→ Task statement: Check each line of the material below for "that" and copy those where it appears.
##### Collected data
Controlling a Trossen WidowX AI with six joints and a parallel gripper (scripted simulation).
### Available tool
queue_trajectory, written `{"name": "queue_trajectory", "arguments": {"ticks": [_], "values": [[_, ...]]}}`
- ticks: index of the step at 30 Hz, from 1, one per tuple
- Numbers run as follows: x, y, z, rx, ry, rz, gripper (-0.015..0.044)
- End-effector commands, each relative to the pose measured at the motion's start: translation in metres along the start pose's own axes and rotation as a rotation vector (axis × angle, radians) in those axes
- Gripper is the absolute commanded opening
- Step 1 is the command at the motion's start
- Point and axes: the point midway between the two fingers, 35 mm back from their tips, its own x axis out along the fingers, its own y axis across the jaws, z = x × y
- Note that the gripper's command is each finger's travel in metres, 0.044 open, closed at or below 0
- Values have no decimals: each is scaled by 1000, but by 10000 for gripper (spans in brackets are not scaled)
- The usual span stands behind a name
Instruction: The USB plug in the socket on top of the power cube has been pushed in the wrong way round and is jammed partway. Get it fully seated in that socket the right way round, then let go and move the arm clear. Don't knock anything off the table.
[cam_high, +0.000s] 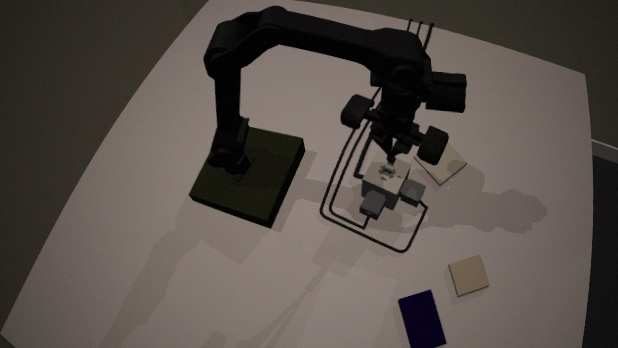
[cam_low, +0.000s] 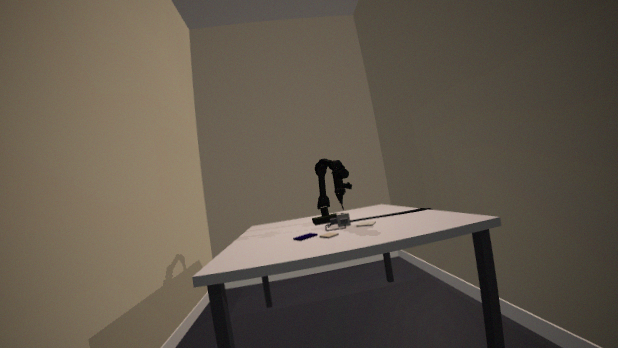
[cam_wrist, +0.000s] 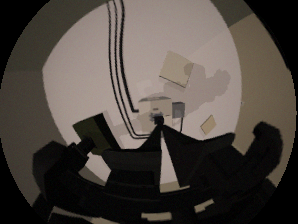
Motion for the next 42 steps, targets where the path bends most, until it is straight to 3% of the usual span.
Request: {"name": "queue_trajectory", "arguments": {"ticks": [1, 42], "values": [[2, 0, -1, -3, 9, 0, 0], [6, 1, -3, -14, 39, 1, 0]]}}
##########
→ Written response:
- Note that the gripper's command is each finger's travel in metres, 0.044 open, closed at or below 0
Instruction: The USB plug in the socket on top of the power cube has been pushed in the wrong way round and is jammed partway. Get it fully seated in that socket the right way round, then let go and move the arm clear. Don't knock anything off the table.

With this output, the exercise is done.